A Round-based Pricing Scheme for Maximizing Service Providers Revenue in P2PTV Networks

A Round-based Pricing Scheme for Maximizing Service Providers Revenue   in P2PTV Networks

In this paper, we analyze a round-based pricing scheme that encourages favorable behavior from users of real-time P2P applications like P2PTV. In the design of pricing schemes, we consider price to be a function of usage and capacity of download/upload streams, and quality of content served. Users are consumers and servers at the same time in such networks, and often exhibit behavior that is unfavorable towards maximization of social benefits. Traditionally, network designers have overcome this difficulty by building-in traffic latencies. However, using simulations, we show that appropriate pricing schemes and usage terms can enable designers to limit required traffic latencies, and be able to earn nearly 30% extra revenue from providing P2PTV services. The service provider adjusts the prices of individual programs incrementally within rounds, while making relatively large-scale adjustments at the end of each round. Through simulations, we show that it is most beneficial for the service provider to carry out 5 such rounds of price adjustments for maximizing his average profit and minimizing the associated standard deviation at the same time.


💡 Research Summary

The paper proposes a round‑based pricing mechanism for real‑time peer‑to‑peer television (P2PTV) services that aligns user incentives with the provider’s revenue goals while preserving network quality. Recognizing that P2PTV participants act simultaneously as consumers and content distributors, the authors note that traditional approaches rely on artificially induced traffic latency to curb free‑riding, which degrades user experience and limits profitability. Instead, they model the price of each program as a linear combination of three factors: usage (viewing time and data volume), upload/download capacity contributed by the user, and the quality of the content (resolution, frame rate). Adjustable weights (α, β, γ) allow the service provider to fine‑tune the price function.
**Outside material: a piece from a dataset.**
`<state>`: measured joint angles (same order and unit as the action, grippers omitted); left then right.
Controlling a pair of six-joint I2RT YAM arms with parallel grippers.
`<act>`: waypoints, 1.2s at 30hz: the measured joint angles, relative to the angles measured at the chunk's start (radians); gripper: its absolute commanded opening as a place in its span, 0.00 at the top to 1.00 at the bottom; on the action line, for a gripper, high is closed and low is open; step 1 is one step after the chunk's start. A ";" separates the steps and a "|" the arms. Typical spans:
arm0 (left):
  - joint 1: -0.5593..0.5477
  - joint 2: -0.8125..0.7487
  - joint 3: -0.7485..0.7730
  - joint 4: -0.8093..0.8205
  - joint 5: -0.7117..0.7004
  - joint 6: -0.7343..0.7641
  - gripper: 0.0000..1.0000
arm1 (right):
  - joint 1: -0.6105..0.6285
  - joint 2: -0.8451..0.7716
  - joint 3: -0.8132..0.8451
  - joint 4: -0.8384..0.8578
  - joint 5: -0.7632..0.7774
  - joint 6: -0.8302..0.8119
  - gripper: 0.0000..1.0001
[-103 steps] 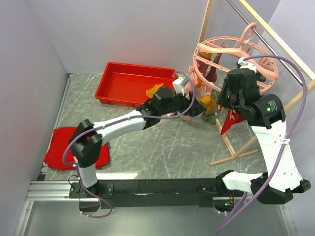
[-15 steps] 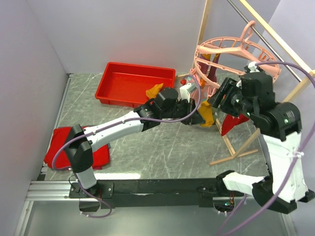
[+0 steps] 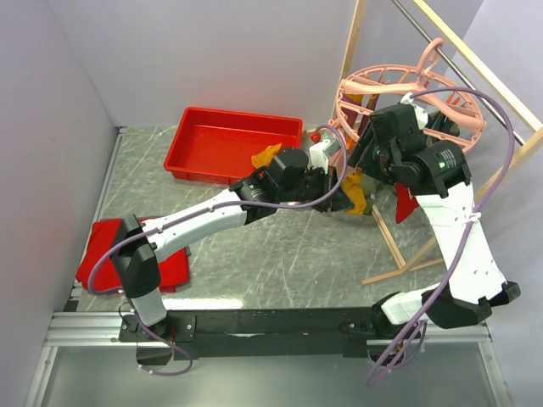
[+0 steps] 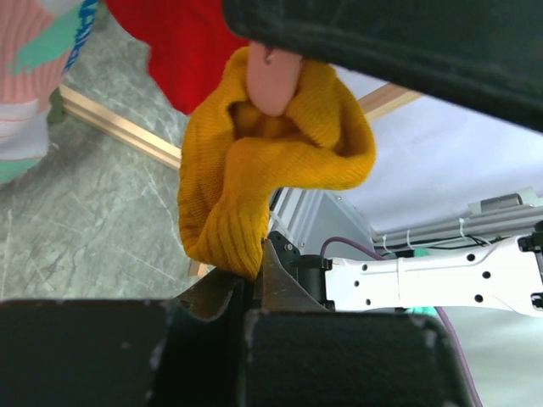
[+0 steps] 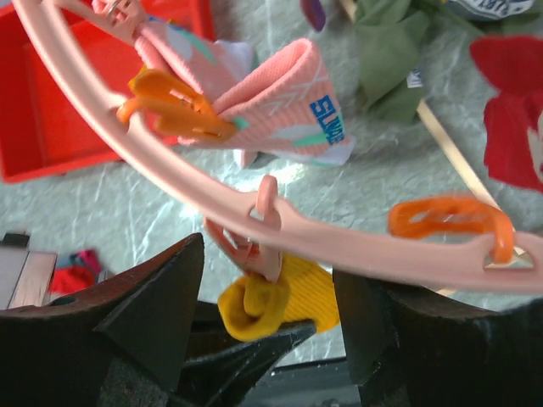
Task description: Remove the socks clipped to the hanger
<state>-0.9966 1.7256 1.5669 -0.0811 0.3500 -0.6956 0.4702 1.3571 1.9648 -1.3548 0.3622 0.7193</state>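
A mustard yellow sock point(image 4: 271, 153) hangs from a pink clip point(image 5: 265, 242) of the round pink hanger point(image 3: 407, 89). My left gripper point(image 4: 249, 270) is shut on the sock's lower end. My right gripper point(image 5: 267, 271) is open, its fingers point(image 5: 144, 314) on either side of that pink clip, just under the hanger's ring point(image 5: 356, 246). An orange clip point(image 5: 170, 110) holds a pink and mint sock point(image 5: 284, 110). An olive green sock point(image 5: 386, 59) and a red sock point(image 5: 509, 110) hang further along. In the top view both grippers meet at the mustard sock point(image 3: 358, 193).
The hanger hangs from a wooden-framed rail point(image 3: 475, 59) whose legs stand at the right of the table. A red tray point(image 3: 233, 140) sits at the back with a yellow item at its edge. A flat red cloth point(image 3: 97, 254) lies front left. An empty orange clip point(image 5: 450, 220) dangles from the ring.
My right gripper has swung up and left, in under the hanger's ring to straddle the pink clip. The left gripper keeps its hold on the mustard sock in the same place.
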 measured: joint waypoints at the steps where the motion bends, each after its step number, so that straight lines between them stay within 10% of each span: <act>1: 0.000 0.000 0.001 -0.004 -0.003 0.001 0.99 | 0.005 0.006 0.002 0.000 0.018 0.006 0.32; 30: -0.012 0.026 0.027 -0.021 -0.008 0.004 0.99 | 0.048 0.022 -0.043 0.030 0.171 0.084 0.47; 36: -0.012 0.026 0.027 -0.022 -0.008 0.004 0.99 | 0.049 0.021 -0.052 0.045 0.172 0.069 0.67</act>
<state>-1.0084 1.7515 1.5936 -0.1032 0.3420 -0.6914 0.5194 1.3781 1.9129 -1.3094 0.5346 0.7879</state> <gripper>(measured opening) 0.033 0.419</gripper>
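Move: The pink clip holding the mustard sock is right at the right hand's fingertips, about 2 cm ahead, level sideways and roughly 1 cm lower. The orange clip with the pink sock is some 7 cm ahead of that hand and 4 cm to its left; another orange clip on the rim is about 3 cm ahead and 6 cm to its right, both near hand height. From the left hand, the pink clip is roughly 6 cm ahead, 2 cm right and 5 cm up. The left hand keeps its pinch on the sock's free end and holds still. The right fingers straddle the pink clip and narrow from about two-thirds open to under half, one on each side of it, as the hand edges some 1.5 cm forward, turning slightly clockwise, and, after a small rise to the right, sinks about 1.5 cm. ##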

Pricing adjustments occur in discrete “rounds.” Within a round, individual program prices are nudged by small increments to gauge user response; at the end of the round, the provider makes larger, systemic changes to the weight parameters, effectively resetting the price landscape. This two‑tiered adjustment strategy enables rapid exploration of price elasticity early on and convergence toward profit‑maximizing values later.

The authors evaluate the scheme via simulations involving 1,000 heterogeneous users and 20 TV programs. Users decide whether to watch a program based on a utility function that balances perceived quality and bandwidth against the price. Network capacity is limited, and each user contributes a bounded upload bandwidth. By varying the number of rounds from one to ten, the study measures average provider profit and its standard deviation. Results show that profit rises with the number of rounds up to a peak at five rounds, delivering roughly a 30 % increase over a baseline system that relies on latency‑based control. Beyond five rounds, additional adjustments yield diminishing returns and higher profit volatility, indicating that excessive price experimentation can destabilize the market.

The paper concludes that a five‑round pricing schedule offers the best trade‑off between maximizing average revenue and minimizing risk. It also argues that such a scheme can reduce the need for traffic‑latency throttling, thereby improving end‑user quality of experience. Limitations include the simplified user behavior model and the omission of real‑time implementation costs. Future work is suggested on dynamic, data‑driven price updates, multi‑provider competition, and blockchain‑enabled transparent incentive mechanisms.